# P90 45acp



## Jammer (Jan 17, 2010)

I just traded a Glock 32 plus $50 for a New Ruger P90 was just wondering what your experience with this handgun and any reviews on this weapon? 

I did not have time to study the P90 before the trade I was not realy looking at getting it I went to the range and shot the G32 and the slide came back and cut the web of my hand as my hand rides up high on the dove tail as I have to shoot with middle finger cause my index finger is missing the tip of it and cant reach trigger without moving my hand around the grip and then my nuckle on my thumb rubs the dovetail and throws my groups off.
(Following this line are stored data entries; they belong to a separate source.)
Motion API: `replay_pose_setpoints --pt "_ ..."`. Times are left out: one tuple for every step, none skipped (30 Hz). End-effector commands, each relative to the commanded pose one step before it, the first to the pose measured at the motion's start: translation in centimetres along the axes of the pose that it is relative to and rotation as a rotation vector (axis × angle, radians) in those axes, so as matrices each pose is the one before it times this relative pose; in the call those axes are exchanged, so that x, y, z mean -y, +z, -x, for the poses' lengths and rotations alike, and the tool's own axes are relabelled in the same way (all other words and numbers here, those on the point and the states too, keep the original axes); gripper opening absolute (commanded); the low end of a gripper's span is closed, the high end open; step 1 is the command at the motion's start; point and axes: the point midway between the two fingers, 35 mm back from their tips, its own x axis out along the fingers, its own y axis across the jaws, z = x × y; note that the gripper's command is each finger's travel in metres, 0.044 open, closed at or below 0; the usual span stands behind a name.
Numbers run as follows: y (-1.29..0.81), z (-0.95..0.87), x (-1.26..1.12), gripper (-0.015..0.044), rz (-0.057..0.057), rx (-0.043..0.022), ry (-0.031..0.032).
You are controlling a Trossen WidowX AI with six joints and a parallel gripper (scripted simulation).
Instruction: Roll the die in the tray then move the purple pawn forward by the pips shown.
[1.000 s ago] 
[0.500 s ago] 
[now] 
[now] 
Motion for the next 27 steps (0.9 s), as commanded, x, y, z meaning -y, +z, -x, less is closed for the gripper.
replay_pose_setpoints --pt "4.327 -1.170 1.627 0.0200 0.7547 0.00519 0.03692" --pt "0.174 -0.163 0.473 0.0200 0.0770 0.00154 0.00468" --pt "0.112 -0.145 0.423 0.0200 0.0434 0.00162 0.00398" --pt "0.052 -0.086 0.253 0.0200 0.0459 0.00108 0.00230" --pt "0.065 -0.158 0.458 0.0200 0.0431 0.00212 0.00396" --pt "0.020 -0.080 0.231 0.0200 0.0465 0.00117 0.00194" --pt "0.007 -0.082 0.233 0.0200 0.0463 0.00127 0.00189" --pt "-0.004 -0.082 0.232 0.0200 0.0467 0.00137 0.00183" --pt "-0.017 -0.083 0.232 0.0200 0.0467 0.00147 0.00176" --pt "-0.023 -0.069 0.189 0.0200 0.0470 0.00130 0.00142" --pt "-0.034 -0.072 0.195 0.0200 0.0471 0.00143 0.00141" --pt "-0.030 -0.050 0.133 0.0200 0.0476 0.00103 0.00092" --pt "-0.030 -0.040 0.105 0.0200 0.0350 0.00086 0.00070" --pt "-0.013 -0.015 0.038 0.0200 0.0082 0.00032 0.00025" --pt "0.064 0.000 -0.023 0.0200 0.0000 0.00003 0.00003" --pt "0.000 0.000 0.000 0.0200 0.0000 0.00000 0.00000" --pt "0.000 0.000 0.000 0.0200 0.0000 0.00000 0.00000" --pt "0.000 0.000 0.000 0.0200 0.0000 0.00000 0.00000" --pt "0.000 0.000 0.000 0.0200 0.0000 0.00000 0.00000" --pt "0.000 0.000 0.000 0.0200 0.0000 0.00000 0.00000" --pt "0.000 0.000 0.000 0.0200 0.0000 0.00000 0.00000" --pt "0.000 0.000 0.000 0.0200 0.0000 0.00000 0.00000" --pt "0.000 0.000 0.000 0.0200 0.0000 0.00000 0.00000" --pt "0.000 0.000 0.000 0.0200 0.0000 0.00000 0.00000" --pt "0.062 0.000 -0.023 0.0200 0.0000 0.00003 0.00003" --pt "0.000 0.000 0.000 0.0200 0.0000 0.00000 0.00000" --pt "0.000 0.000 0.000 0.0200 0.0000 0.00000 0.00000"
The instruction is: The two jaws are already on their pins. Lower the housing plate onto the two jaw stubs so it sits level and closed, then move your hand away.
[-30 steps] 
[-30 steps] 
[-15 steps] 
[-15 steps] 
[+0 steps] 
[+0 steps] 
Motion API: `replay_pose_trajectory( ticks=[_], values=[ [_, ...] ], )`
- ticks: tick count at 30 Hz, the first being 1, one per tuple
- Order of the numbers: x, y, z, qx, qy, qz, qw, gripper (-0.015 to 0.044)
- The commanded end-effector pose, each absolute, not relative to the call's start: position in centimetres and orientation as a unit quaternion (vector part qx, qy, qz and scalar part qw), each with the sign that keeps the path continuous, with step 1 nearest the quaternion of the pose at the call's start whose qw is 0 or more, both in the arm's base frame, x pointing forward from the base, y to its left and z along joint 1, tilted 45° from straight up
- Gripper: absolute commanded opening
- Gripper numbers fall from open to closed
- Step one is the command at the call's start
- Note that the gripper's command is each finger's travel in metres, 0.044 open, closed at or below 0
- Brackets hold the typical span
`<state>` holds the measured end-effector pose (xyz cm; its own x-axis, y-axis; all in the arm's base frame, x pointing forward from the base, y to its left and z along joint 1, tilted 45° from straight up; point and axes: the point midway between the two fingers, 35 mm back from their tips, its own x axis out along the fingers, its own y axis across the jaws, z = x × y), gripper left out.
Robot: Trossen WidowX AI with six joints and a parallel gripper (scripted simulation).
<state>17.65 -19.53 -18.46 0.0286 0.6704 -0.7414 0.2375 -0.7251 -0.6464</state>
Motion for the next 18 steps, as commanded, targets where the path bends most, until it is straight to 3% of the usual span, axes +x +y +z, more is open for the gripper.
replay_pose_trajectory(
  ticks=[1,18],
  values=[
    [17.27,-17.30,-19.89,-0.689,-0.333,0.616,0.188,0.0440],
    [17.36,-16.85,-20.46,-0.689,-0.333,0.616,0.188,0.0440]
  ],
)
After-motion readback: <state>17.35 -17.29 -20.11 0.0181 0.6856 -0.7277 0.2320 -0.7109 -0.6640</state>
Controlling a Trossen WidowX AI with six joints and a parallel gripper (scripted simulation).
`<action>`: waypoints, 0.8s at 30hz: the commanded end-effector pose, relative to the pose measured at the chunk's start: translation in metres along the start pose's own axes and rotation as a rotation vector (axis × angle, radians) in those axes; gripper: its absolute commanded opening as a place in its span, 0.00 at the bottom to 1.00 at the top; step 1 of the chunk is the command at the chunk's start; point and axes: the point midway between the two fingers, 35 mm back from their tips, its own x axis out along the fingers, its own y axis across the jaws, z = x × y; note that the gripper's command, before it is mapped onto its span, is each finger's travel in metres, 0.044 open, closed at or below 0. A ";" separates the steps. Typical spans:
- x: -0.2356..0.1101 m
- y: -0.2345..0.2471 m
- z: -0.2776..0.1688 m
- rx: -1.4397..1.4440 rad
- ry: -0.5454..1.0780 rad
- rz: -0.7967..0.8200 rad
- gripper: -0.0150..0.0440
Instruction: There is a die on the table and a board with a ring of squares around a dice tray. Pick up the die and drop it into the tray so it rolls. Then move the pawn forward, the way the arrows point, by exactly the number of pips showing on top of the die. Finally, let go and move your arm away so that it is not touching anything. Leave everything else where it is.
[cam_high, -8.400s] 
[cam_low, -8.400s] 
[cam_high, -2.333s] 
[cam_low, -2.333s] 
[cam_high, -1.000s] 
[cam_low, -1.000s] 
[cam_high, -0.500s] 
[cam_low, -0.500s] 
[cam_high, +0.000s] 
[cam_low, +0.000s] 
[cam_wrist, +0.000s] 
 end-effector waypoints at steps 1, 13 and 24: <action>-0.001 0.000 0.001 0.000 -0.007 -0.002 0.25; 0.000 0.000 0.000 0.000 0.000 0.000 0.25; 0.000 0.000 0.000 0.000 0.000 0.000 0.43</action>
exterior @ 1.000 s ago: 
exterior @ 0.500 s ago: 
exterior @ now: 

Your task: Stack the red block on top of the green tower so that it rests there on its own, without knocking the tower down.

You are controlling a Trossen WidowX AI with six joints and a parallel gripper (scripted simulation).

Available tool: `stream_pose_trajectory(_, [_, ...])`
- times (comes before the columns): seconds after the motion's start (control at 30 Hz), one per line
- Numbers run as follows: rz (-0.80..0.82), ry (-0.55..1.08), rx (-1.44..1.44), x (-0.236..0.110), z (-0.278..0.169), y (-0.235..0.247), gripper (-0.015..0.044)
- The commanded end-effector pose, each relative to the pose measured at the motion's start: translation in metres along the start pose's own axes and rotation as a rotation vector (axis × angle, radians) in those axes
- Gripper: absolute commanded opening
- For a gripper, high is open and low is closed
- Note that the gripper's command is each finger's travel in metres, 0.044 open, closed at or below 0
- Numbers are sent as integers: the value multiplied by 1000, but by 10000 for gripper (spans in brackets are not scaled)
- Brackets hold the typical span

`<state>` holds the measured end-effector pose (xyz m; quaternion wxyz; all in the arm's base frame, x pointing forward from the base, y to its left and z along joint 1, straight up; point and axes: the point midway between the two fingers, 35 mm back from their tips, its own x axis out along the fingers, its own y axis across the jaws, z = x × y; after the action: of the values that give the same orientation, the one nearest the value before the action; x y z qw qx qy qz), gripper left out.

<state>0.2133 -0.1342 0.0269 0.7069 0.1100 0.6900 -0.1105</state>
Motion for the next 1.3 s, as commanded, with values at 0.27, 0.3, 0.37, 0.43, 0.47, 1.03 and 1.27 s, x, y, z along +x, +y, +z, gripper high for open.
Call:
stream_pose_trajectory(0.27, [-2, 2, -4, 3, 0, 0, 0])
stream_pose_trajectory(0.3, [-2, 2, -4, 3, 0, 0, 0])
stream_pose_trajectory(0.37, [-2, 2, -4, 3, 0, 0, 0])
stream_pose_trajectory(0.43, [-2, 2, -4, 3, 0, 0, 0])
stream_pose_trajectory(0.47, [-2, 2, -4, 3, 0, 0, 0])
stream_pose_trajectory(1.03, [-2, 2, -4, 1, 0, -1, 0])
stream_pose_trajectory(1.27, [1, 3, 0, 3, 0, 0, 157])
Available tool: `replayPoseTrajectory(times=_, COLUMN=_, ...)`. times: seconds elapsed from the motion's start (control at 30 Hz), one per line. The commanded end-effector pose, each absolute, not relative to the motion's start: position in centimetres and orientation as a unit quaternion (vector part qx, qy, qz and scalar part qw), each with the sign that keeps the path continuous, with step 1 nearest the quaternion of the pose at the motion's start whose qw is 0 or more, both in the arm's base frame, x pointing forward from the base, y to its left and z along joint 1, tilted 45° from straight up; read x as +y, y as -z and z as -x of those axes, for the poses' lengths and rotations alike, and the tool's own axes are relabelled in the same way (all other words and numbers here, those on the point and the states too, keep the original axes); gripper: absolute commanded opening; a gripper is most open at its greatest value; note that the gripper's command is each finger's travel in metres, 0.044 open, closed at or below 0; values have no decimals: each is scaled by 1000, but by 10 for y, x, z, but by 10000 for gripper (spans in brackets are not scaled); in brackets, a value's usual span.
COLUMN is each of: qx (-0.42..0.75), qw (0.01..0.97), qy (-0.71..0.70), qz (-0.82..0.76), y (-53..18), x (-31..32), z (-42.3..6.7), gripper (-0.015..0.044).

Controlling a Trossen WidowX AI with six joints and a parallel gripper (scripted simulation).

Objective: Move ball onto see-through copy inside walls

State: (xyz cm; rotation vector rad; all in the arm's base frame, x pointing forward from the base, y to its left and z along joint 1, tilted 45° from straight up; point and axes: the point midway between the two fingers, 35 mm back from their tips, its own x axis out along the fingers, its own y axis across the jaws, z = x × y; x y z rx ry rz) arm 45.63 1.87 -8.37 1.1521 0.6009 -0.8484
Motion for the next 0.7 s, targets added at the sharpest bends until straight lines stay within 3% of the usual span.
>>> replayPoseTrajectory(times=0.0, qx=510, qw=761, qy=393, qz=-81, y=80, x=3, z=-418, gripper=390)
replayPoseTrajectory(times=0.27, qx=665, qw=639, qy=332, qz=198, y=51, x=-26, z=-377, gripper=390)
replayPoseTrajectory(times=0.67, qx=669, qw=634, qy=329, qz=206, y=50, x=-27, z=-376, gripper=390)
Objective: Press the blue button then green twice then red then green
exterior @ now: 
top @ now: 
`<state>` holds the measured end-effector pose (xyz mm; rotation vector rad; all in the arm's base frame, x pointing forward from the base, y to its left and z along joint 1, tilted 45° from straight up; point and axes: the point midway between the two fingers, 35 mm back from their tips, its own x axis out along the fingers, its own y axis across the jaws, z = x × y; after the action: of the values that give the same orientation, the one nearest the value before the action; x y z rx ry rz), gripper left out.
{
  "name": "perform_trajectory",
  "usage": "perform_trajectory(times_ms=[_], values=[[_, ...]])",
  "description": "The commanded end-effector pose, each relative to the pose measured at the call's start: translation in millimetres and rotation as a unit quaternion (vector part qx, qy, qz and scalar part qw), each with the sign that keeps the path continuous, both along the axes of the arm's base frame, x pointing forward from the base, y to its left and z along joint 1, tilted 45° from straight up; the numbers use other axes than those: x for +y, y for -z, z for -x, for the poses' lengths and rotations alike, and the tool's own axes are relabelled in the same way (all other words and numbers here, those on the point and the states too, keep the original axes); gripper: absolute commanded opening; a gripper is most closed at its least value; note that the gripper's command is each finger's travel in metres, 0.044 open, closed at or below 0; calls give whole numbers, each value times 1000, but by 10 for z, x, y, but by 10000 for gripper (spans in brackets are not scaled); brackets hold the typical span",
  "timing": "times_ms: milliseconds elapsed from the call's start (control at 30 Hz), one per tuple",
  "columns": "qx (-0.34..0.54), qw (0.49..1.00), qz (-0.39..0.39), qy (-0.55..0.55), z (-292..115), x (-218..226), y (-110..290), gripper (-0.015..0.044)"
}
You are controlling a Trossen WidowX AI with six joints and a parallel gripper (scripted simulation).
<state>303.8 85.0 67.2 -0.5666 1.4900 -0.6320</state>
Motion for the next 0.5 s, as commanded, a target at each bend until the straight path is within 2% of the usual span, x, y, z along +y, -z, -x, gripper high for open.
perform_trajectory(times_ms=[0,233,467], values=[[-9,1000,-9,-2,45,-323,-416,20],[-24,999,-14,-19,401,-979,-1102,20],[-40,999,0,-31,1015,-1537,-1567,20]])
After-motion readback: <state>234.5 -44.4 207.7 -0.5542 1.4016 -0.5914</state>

I picked the P90 cause I wanted a 45acp back after getting rid of my Colt Double Eagle years agao and have never been happy with any cal. since. I went with the Ruger cause I trusted the name and it seemed to be well made and better than any other in my price range, But when I went to gun show this weekend I noticed there was no Semi Rugers there only revolvers. I was asking about the Rugers and several of them said Ruger was not what it used to be any longer. I have not shot the weapon and have a chance to sell it for $425.00 to a friend and wanted to know should I sell it and put it towards another pistol or will this give me years of service and range shooting fun? 

I will not be using this for CCW, the P90 will only be a range shooting toy but certainly would use to protect myself or family.


----------



## algore is a fatwoman (Jan 12, 2010)

Did you alter your grip on the glock before you decided to sell it? if not....D'OH!!!


----------



## Jammer (Jan 17, 2010)

I tried several tings from houge to left hand shooting to working on different holds and even gripping with right hand a trigger pull with left index finger but I still could not get a comfort level with it.


----------



## P97 (May 8, 2006)

Ruger P90's are great guns. Too large and heavy for some people but I've carried one daily for about 5 years. They are dependable and accurate. Everyone is different, but I wouldn't trade mine for anything else if I had to carry it to possibly save my life.


----------